Em dezembro, o Ministério do
Desenvolvimento Agrário (MDA) anunciou que 71.414 famílias foram assentadas
durante 2024. O número representaria um aumento de 42% em relação a 2023. A
cifra também seria quase dez vezes superior à de 2022, último ano da gestão do
ex-presidente Jair Bolsonaro (PL), opositor declarado da redistribuição de
terras no país.
Segundo o MST, esses números
não correspondem à realidade. O movimento calcula que cerca de 100 mil famílias
estão acampadas à espera de terra hoje no país. Dessas, 65 mil são de seus
militantes.
Ceres Hadich, membro da
coordenação nacional do movimento, diz que nenhuma família vinculada ao MST foi
assentada. Ela, aliás, desconhece quaisquer assentamentos criados em
2024. “Efetivamente, desde o ano passado, nenhuma família foi para terra.
Não temos uma foto para mostrar”, diz.
No balanço do governo, das
71 mil famílias registradas como assentadas, 38,9 mil foram “regularizadas – ou
seja, 55% do total. Outras 18,6 mil famílias foram “reconhecidas”” – 26% –, o
que também não entra no cálculo do MST.
“Regularização é o
reconhecimento de gente que já está na terra. Não veio terra nova”, explica o
também dirigente do MST João Paulo Rodrigues. “Tinha uma casa do Minha Casa
Minha Vida. Se colocou uma pessoa nova, eu não posso colocar aquilo como uma
nova casa construída. A casa é a mesma”, compara.
Órgão responsável pelo
assentamento de famílias sem terra, o Incra (Instituto Nacional de Colonização
e Reforma Agrária) informou à Repórter Brasil que comprou 19,6
mil hectares de terras em 2024. Seriam as primeiras aquisições de áreas para
reforma agrária realizadas desde 2021. Os dados foram enviados em resposta a um
pedido feito por meio da LAI (Lei de Acesso à Informação).
·
Insatisfação com liderança do MDA
A divulgação do número de
famílias assentadas às vésperas da virada do ano ocorreu como uma espécie de
resposta ao endurecimento das críticas do MST ao governo Lula e principalmente
ao ministro do MDA, Paulo Teixeira (PT).
Dias antes, João Pedro
Stédile, líder histórico do MST, chamou Teixeira de incompetente durante
sua participação no podcast Três por Quatro, produzido pelo Brasil de Fato. Reivindicou publicamente uma reunião
com Lula para tratar de acordos firmados com o governo e que não estariam sendo
cumpridos.
Teixeira é militante
histórico do PT. Ele, contudo, tem carreira política ligada ao movimento por
moradia. Sua escolha para a pasta responsável pela reforma agrária nunca foi
bem vista pelo MST e por outros movimentos populares de luta pela terra.

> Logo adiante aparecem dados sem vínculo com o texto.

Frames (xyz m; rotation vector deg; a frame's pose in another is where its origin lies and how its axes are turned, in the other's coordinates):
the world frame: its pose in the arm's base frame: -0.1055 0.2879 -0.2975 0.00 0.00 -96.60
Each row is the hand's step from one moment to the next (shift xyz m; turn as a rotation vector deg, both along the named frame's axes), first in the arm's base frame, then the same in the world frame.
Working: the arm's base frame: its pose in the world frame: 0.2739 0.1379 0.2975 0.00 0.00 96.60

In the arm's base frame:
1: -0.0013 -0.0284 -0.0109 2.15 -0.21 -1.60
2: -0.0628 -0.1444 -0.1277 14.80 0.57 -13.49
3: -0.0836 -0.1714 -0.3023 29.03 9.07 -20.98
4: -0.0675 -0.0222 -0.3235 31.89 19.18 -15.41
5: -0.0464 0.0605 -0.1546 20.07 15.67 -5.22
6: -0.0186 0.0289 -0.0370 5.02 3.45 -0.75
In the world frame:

“Eu lembro do acampamento lá
de Parauapebas (PA), que é o maior que nós temos, com quase 3 mil famílias.
Houve um incêndio, morreram nove pessoas. Lula ficou consternado e determinou
que até o Natal todas as famílias deveriam estar em cima da terra. Já se passou
um ano daquela determinação do presidente e nada aconteceu”, reforçou
Stédile, em entrevista à Repórter Brasil, em dezembro.
O ministro Teixeira chegou a
anunciar também em dezembro cinco áreas que seriam redistribuídas a sem-terras.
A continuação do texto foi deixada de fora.